What is the best way to run multiple TRT threads on multiple GPU with each context process same video frame?

I need to execute 8 tensorRT instances on 2 GPUs,that is, 4 executionContext for each GPU.
I think I need to create 2 engineBuilder, 8 threads(each starts with calling cudaSetDevice()), 4x2 executionContext, 4x2 cuda streams as below;

engine1(running on main process)-> cxt1(running on thread1 with stream 1), 
                                -> cxt2(running on thread2 with stream 2), 
                                -> cxt3(running on thread3 with stream 3), 
                                -> cxt4(running on thread4 with stream 4) 

engine2(running on main process)-> cxt5(running on thread5 with stream 5), 
                                -> cxt6(running on thread6 with stream 6), 
                                -> cxt7(running on thread7 with stream 7), 
                                -> cxt8(running on thread8 with stream 8)

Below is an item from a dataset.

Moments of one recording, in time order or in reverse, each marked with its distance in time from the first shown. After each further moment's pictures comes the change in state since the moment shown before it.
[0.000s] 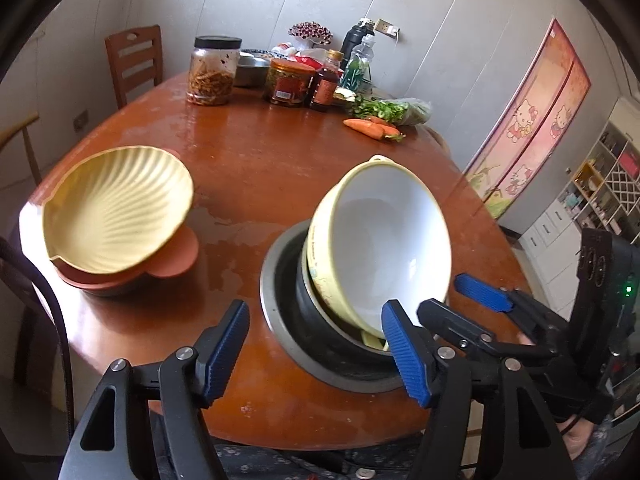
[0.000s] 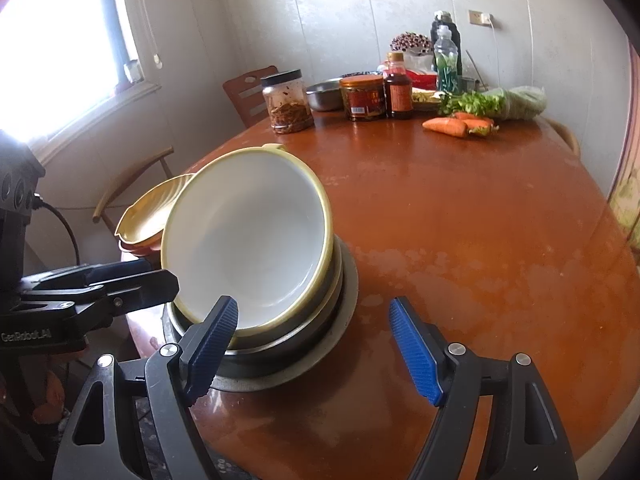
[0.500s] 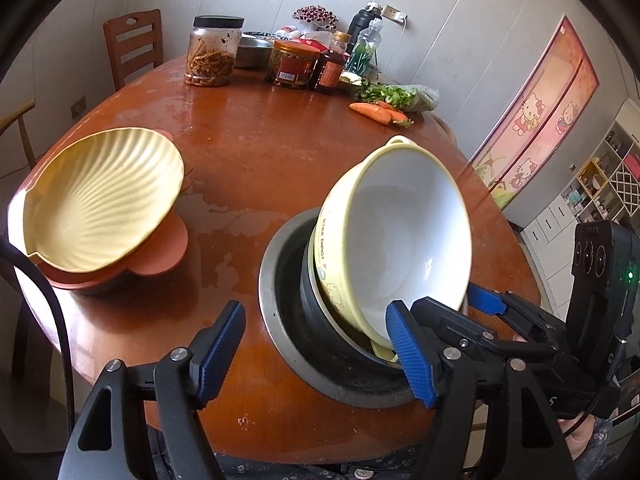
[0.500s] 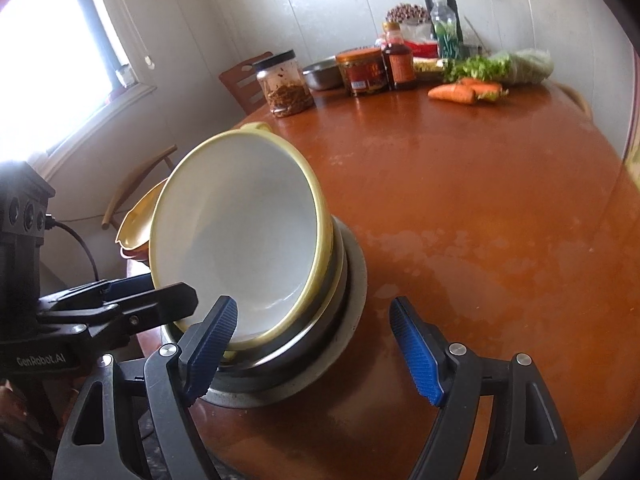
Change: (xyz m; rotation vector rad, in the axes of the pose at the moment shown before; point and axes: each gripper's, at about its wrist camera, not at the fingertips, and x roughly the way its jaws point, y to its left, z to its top) left arm 0.023 0.003 0.001 -0.015 0.054 0.006; right arm 0.024 -0.012 0.004 0.091 0.081 0.071
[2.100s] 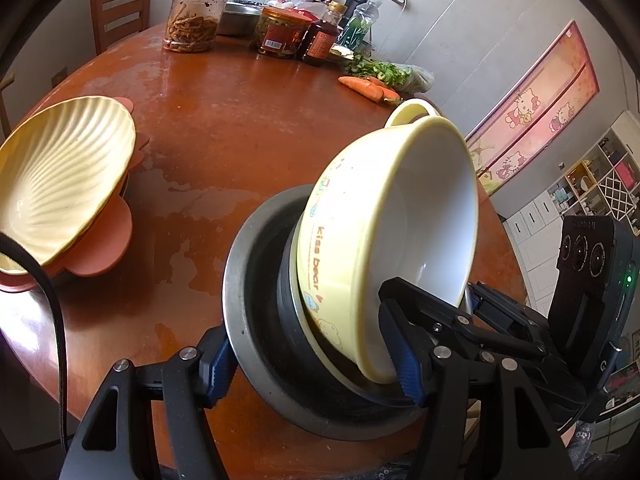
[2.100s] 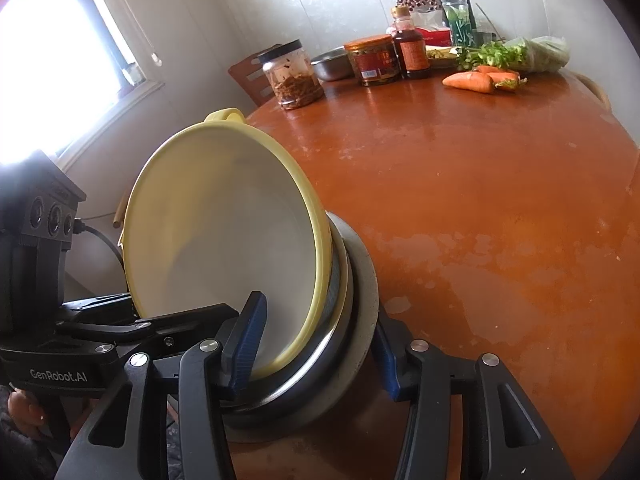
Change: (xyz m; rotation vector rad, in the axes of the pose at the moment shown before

but it seems those instance runnings are still interleaved, not ideal parallel execution.
Then, I would apply MPS. so, instead of 4 context for each engine and GPU, just use 1 context for 1 engine.

[GPU 0]
MPS 1 : engine 1 -> ctx1(no thread/stream explicit creation) ; it processes area 1 of the same video frame
MPS 2 : engine 1 -> ctx2(no thread/stream explicit creation) ; it processes area 2 of the same video frame
MPS 3 : engine 1 -> ctx3(no thread/stream explicit creation) ; it processes area 3 of the same video frame
MPS 4 : engine 1 -> ctx4(no thread/stream explicit creation) ; it processes area 4 of the same video frame
---------------------------------------------------------
[GPU 1]
MPS 1 : engine 2 -> ctx5(no thread/stream explicit creation) ; it processes area 5 of the same video frame
MPS 2 : engine 2 -> ctx6(no thread/stream explicit creation) ; it processes area 6 of the same video frame
MPS 3 : engine 2 -> ctx7(no thread/stream explicit creation) ; it processes area 7 of the same video frame
MPS 4 : engine 2 -> ctx8(no thread/stream explicit creation) ; it processes area 8 of the same video frame

BUT,
one IMPORTANT point is, I need to keep those TRT contexts running synchronized because it must process the same video on the same frame count.
I guess, MPS is good choice only in the case of processing separate input date because it makes each engine/context run independently, asynchronously.

Is there a good way to share a kind of current frame number status while each one runs concurrently?
I think MPS enables that each context shares memory usage, but I don’t know how to programmatically handle it.